Bidisperse Segregation

In this simple test conducted at NETL, a uniform, random mixture of nylon (\(d_p = 3.19\) mm, \(\rho_p = 1130\) kg/m³ ) and ceramic (\(d_p = 4.25\) mm, \(\rho_p = 2580\) kg/m³ ) particles. When fluidized, the smaller, lighter nylon particles (\(U_{mf} \approx 1.1\) m/s) segregate out of the mixture to the top, with the larger, heavier ceramic particles (\(U_{mf} \approx 1.8\) m/s) remaining at the bottom. The batch segregation test was conducted in a small bed with a square cross-section of side length 60.325 mm. Similar to previous observations of fluidized segregation of bidisperse mixtures [GLMK03], the optimal separation was found to occur just above the larger of the two minimum fluidization velocities. Below the larger \(U_{mf}\), lack of fluidization inhibits particle movement and too much above \(U_{mf}\) vigorous bubbling promotes mixture in the bed.

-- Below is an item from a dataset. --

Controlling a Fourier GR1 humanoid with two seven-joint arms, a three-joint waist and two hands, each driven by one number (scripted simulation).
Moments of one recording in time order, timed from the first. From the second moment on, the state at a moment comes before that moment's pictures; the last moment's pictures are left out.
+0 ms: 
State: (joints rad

The optimal batch segregation experiment is simulated with MFIX-Exa 19.08 discretized onto a \(8 \times 24 \times 8\) mesh. No-slip walls are set at vertical domain extents with a mass inflow and pressure outflow at bottom and top, respectively. The Gidaspow drag law is applied. A defluidization curve of all ceramic particles was traced to find \(U_{mf} \approx 1.9\) m/s, close to the experimental value. The inflow velocity is set to 2.0 m/s. The image below shows the simulated segregation (inset) occurs much more rapidly than observed experimentally. In this case, as the nylon particles begin to leave the mixture, the ceramic particles defluidize. In the final state, the ceramic particles are essentially static with a fluidized layer of nylon particles floating on top, in contrast to the experiment, in which the full bed showed signs of fluidization. Investigation into the over-segregation in this case is on-going.

Fig. 25 Comparison of experiment and MFIX-Exa simulaton for rapid segregation of a bi-disperse particle mixture.